What I liked about this assignment is there is a clear path to get the results, similar to the ML workflow example. Each step in the workflow is distinct and it's not really possible to do them in the wrong order, making it easy to get the hang of. My biggest challenge was learning how to use the train_test_split() method, which I described in the Part 1 Process Description.

## Part 5: Bonus Question (4 marks)

Repeat Part 2 with Ridge and Lasso regression to see if you can improve the accuracy results. Which method and what value of alpha gave you the best R^2 score? Is this score "good enough"? Explain why or why not.

**Remember**: Only test values of alpha from 0.001 to 100 along the logorithmic scale.

In [11]:
# TO DO: ADD YOUR CODE HERE
from sklearn.linear_model import Ridge, Lasso

# Ridge Regression
ridge_results = pd.DataFrame(index = ["MSE", "R2 Score"], columns = ["Training Accuracy", "Validation Accuracy"])
ridge_model = Ridge(alpha = 100).fit(X_train, y_train)

# training accuracy
ridge_train_pred = ridge_model.predict(X_train) 
ridge_results.loc["MSE"]["Training Accuracy"] = mean_squared_error(y_train, ridge_train_pred)
ridge_results.loc["R2 Score"]["Training Accuracy"] = r2_score(y_train, ridge_train_pred)

# validation accuracy
ridge_test_pred = ridge_model.predict(X_test) 
ridge_results.loc["MSE"]["Validation Accuracy"] = mean_squared_error(y_test, ridge_test_pred)
ridge_results.loc["R2 Score"]["Validation Accuracy"] = r2_score(y_test, ridge_test_pred)

# Lasso Regression
lasso_results = pd.DataFrame(index = ["MSE", "R2 Score"], columns = ["Training Accuracy", "Validation Accuracy"])
lasso_model = Lasso(alpha = 0.1).fit(X_train, y_train)

# training accuracy
lasso_train_pred = lasso_model.predict(X_train)
lasso_results.loc["MSE"]["Training Accuracy"] = mean_squared_error(y_train, lasso_train_pred)
lasso_results.loc["R2 Score"]["Training Accuracy"] = r2_score(y_train, lasso_train_pred)

# validation accuracy
lasso_test_pred = lasso_model.predict(X_test)
lasso_results.loc["MSE"]["Validation Accuracy"] = mean_squared_error(y_test, lasso_test_pred)
lasso_results.loc["R2 Score"]["Validation Accuracy"] = r2_score(y_test, lasso_test_pred)

In [12]:
print("Linear results\n", results, "\n")
print("Ridge results\n", ridge_results,"\n" )
print("Lasso results\n", lasso_results, "\n")

Linear results
          Training Accuracy Validation Accuracy
MSE             111.358439           95.904136
R2 Score          0.610823            0.623414 

Ridge results
          Training Accuracy Validation Accuracy
MSE             111.358548           95.894268
R2 Score          0.610823            0.623453 

Lasso results
          Training Accuracy Validation Accuracy
MSE             111.359051           95.866646
R2 Score          0.610821            0.623562 



*ANSWER HERE*

After some trial and error with different alpha values, the best value for the Ridge model was 100. When trying different values, the Training R2 score remained the same as the Linear model, while the Validation R2 score saw small improvements as alpha increased.
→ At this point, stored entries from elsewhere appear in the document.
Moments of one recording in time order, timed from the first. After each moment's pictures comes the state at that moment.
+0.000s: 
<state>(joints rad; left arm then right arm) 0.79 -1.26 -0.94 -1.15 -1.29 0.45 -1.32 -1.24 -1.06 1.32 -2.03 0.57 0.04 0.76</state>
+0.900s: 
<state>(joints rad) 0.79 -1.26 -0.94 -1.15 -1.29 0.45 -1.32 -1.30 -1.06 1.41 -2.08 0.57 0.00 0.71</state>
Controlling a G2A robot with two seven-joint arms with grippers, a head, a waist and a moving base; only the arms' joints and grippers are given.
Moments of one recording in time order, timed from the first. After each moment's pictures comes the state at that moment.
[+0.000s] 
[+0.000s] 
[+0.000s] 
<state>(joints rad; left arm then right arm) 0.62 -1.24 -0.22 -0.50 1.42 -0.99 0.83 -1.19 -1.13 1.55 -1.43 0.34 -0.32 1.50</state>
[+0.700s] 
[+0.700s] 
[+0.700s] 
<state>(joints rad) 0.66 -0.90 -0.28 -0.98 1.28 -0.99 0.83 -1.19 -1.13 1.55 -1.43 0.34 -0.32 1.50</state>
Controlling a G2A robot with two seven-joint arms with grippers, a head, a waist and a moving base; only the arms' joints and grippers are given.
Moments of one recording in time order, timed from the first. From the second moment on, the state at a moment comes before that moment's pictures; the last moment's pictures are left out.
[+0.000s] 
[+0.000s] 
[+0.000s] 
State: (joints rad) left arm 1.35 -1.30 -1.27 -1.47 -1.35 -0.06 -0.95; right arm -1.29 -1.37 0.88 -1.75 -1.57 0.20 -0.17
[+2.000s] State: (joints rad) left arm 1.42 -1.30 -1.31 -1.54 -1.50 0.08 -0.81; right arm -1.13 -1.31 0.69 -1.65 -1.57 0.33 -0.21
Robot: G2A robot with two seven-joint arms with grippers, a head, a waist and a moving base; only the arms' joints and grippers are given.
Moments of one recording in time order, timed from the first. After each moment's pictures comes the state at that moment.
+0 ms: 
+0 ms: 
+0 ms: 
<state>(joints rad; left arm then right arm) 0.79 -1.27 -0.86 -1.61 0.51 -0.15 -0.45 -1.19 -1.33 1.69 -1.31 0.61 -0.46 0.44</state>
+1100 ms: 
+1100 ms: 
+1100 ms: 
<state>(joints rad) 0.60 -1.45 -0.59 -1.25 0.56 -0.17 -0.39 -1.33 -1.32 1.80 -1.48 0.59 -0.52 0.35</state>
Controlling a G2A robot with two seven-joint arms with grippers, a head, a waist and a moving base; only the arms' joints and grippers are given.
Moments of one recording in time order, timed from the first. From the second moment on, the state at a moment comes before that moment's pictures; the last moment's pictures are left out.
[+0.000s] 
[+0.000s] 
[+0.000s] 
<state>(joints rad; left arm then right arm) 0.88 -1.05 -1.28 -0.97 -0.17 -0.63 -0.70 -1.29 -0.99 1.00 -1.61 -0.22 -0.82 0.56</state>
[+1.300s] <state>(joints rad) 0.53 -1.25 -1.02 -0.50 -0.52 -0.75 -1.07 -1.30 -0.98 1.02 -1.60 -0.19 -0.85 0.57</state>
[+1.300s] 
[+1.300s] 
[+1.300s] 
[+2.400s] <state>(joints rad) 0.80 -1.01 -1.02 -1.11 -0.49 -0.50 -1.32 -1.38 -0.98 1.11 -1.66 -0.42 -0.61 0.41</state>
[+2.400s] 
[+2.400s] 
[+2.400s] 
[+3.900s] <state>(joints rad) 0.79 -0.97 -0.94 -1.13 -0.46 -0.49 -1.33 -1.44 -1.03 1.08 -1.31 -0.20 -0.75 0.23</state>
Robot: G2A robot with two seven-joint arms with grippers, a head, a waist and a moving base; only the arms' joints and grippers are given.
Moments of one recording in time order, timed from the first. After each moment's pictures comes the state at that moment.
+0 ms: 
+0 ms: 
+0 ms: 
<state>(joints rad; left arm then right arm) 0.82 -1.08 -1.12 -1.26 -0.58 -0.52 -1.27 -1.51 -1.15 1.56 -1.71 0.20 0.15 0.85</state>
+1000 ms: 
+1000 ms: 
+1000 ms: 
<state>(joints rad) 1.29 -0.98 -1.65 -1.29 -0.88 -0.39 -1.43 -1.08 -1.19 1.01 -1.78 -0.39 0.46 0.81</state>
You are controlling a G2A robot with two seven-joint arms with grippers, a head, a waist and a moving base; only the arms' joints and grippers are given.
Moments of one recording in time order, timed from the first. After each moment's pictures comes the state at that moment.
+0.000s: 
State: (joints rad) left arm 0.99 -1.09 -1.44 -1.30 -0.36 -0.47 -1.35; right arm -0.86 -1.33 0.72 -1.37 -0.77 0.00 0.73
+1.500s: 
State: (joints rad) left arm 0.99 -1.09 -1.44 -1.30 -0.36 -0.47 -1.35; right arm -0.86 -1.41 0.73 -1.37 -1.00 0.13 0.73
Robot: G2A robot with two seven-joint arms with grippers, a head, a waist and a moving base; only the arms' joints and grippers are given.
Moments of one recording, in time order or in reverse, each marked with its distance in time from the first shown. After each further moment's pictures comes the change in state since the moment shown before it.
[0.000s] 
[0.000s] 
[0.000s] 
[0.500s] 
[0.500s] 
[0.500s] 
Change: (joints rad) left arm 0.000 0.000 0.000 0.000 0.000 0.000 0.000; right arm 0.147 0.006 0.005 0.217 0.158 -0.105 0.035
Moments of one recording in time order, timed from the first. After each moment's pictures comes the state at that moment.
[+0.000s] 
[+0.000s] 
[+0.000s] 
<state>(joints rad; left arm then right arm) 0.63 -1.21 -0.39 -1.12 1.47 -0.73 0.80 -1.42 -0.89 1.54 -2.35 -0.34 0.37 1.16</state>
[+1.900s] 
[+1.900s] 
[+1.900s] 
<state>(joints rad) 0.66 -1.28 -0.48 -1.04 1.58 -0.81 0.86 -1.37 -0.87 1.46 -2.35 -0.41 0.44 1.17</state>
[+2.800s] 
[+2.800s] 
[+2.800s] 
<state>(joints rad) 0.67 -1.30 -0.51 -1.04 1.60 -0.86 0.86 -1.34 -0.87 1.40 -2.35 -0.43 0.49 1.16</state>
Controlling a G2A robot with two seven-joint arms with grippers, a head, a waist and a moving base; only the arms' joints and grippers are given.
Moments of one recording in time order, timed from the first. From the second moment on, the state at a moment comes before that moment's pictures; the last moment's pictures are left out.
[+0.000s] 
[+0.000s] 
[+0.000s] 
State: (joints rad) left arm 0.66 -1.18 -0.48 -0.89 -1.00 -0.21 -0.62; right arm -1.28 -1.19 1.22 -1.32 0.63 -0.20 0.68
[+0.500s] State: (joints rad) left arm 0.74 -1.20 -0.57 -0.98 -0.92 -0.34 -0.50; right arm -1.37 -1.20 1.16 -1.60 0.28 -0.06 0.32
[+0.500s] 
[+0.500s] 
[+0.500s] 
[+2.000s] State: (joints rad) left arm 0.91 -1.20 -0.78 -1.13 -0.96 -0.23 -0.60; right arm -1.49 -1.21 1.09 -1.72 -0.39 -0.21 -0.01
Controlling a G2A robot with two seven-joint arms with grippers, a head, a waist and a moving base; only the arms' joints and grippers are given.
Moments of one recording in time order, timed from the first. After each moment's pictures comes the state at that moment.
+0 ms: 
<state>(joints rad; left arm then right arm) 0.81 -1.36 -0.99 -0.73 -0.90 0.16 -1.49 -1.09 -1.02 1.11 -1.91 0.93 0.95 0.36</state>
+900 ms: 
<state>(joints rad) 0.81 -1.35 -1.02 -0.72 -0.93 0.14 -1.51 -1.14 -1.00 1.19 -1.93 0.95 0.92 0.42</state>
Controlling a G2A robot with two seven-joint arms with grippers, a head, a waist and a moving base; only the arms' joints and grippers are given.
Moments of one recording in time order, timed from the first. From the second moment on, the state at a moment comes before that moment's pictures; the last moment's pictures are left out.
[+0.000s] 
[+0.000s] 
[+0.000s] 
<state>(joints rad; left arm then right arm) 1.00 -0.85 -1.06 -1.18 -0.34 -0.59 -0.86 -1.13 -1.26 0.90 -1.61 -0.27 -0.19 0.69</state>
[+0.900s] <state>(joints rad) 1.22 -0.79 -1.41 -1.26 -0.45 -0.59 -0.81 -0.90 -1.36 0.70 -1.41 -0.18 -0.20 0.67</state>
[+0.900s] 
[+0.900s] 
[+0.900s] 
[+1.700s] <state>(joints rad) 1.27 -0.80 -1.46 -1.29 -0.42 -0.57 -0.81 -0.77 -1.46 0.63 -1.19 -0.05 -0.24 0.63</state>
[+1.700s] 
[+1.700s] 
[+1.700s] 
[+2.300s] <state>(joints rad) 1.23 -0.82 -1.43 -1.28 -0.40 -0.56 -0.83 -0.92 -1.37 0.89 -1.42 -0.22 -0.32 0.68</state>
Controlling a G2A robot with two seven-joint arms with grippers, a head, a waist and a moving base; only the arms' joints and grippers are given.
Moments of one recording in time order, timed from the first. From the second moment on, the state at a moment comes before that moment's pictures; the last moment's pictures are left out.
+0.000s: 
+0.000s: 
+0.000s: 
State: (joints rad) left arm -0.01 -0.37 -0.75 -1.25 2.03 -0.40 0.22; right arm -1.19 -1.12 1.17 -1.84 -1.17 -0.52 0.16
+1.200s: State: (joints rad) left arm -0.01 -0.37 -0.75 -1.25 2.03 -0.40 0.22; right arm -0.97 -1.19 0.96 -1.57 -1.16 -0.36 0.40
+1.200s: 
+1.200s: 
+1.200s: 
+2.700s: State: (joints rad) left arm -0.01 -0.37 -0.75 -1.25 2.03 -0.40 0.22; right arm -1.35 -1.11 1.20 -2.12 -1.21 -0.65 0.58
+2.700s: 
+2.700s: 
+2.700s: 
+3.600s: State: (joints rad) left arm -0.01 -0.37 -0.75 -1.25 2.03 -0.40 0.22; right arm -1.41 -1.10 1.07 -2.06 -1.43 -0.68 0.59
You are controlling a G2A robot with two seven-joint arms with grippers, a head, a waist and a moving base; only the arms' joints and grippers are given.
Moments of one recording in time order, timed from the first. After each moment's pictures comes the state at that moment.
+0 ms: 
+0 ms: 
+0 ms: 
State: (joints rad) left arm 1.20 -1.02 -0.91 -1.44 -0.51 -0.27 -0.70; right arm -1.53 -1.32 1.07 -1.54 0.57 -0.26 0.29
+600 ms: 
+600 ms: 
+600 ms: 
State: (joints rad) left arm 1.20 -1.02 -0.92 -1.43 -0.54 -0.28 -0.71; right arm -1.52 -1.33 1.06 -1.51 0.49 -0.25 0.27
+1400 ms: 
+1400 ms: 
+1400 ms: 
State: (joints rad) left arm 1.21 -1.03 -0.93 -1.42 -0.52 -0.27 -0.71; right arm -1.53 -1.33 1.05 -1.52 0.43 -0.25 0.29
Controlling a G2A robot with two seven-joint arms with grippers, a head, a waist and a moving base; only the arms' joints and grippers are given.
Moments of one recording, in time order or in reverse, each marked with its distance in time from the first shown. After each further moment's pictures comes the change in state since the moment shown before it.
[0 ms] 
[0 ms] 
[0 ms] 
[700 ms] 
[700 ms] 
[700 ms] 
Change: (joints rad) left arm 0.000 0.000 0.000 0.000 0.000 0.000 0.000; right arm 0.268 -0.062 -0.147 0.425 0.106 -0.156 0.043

For the Lasso model, alpha = 0.1 provided the best balance in terms of how the Training R2 score and Validation R2 score were affected. When using alpha = 0.01, the Training R2 score is the same as the Linear model, while the Validation R2 score improves very slightly. However, when using 0.1, the Training R2 score goes down almost insigificantly, while the R2 score sees a bigger improvement. This trend continues as alpha increases.

As shown in the three tables above, the R2 scores better, but not significantly different than the Linear model. Since the R2 Scores didn't change much, these models are also moderately good.